> [Your task] In the entries that follow, find each line with the word "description" and copy it.

(The records)

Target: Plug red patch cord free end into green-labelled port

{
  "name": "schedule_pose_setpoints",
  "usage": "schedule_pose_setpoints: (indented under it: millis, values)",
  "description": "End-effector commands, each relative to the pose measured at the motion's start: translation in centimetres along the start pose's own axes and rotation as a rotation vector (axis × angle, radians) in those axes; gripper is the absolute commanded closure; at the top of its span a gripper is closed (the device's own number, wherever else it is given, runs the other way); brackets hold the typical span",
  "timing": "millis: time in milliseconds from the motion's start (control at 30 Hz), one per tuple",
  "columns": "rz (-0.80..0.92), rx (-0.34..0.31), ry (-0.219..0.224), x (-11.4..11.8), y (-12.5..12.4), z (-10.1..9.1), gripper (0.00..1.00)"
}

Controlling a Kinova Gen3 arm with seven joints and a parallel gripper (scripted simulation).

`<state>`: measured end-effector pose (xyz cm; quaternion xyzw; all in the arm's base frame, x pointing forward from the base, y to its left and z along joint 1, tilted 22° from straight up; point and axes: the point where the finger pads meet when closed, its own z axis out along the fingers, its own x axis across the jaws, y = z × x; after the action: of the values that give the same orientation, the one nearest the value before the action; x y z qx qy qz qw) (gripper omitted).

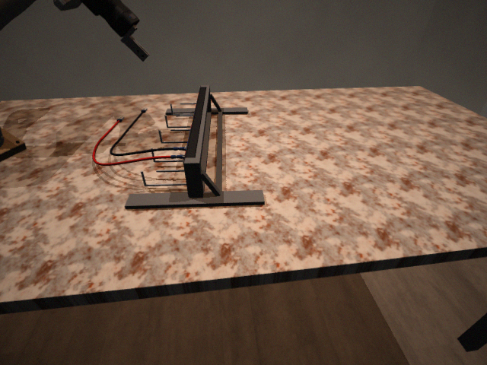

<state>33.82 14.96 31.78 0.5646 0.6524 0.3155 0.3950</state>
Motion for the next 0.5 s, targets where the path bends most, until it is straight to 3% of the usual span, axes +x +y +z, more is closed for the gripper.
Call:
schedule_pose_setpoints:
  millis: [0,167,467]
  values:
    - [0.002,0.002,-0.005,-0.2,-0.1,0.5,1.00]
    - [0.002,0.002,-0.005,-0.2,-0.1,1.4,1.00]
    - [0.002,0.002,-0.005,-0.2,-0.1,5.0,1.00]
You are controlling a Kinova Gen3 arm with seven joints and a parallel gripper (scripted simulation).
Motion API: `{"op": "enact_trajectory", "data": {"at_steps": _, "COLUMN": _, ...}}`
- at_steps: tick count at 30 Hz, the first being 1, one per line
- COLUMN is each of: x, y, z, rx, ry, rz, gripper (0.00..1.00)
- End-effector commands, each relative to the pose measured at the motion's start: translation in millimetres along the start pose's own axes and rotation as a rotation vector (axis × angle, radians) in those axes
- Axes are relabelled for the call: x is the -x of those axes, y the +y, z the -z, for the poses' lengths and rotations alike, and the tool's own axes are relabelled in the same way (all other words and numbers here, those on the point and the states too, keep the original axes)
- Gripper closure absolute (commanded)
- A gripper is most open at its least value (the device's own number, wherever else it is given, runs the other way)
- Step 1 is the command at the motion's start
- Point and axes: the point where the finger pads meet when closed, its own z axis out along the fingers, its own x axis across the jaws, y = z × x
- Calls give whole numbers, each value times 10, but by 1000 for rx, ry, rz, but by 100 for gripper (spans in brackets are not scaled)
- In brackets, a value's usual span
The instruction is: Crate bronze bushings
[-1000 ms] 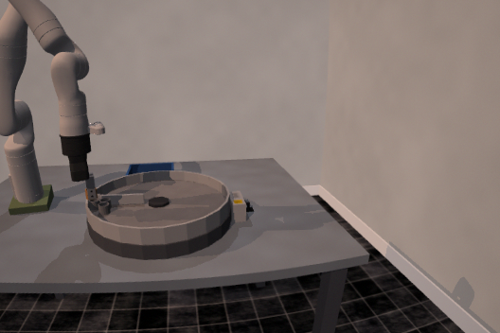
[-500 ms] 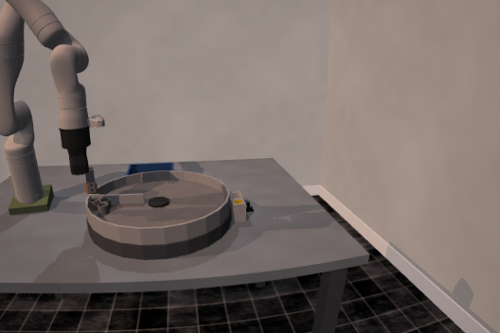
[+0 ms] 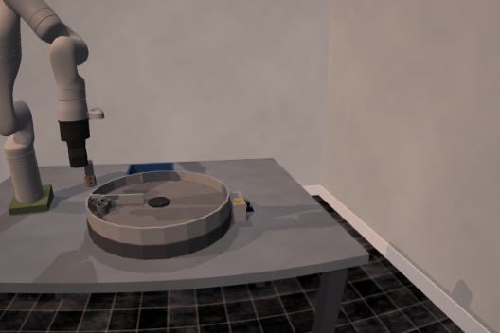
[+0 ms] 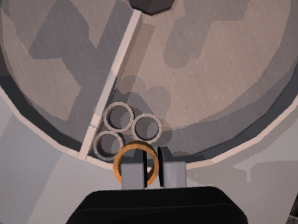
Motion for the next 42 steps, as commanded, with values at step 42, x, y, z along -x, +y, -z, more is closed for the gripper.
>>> {"op": "enact_trajectory", "data": {"at_steps": 42, "x": 1310, "y": -1051, "z": 10, "rx": -3, "ry": 2, "rz": -1, "gripper": 100}}
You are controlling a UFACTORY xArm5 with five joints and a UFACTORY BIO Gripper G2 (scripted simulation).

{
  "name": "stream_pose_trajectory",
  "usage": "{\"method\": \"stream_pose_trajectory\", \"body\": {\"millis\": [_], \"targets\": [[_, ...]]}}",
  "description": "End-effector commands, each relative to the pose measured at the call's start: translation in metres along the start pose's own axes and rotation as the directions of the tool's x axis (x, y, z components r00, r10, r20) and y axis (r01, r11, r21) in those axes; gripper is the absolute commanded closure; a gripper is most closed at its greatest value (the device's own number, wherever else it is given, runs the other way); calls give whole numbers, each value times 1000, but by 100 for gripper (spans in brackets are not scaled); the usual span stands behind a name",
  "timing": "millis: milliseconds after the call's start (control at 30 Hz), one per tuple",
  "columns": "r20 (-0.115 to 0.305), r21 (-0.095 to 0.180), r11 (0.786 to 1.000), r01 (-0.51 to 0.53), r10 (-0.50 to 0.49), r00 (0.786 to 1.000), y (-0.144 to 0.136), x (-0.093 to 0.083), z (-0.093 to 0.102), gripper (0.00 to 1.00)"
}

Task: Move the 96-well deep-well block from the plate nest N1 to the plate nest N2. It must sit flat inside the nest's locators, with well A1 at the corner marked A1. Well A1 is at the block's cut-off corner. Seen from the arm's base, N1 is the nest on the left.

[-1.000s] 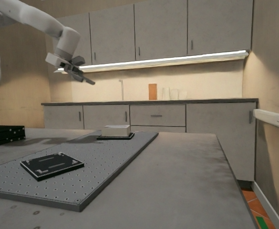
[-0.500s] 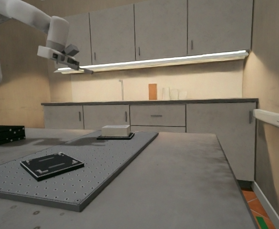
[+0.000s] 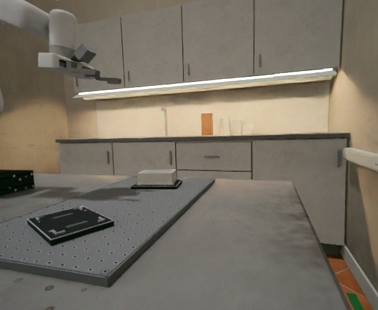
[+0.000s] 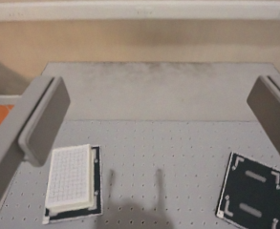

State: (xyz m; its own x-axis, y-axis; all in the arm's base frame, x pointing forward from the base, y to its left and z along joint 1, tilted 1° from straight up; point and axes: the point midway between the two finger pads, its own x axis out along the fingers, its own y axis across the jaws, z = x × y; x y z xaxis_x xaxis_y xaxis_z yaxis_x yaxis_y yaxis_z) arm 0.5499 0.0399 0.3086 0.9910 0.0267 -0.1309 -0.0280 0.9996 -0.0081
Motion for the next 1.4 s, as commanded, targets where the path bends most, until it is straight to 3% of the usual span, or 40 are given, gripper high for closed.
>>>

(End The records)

> [Solution to this problem]
  "description": "End-effector commands, each relative to the pose measured at the motion's start: translation in centimetres along the start pose's own axes and rotation as a rotation vector (axis × angle, radians) in those axes; gripper is the absolute commanded closure; at the top of its span a gripper is closed (the device's own number, wherever else it is given, runs the other way); brackets hold the typical span",
  "description": "End-effector commands, each relative to the pose measured at the call's start: translation in metres along the start pose's own axes and rotation as the directions of the tool's x axis (x, y, z components r00, r10, r20) and y axis (r01, r11, r21) in those axes; gripper is the absolute commanded closure; a gripper is most closed at its greatest value (the device's own number, wherever else it is given, runs the other way); calls give whole numbers, each value times 1000, but by 100 for gripper (spans in brackets are not scaled); the usual span stands behind a name",

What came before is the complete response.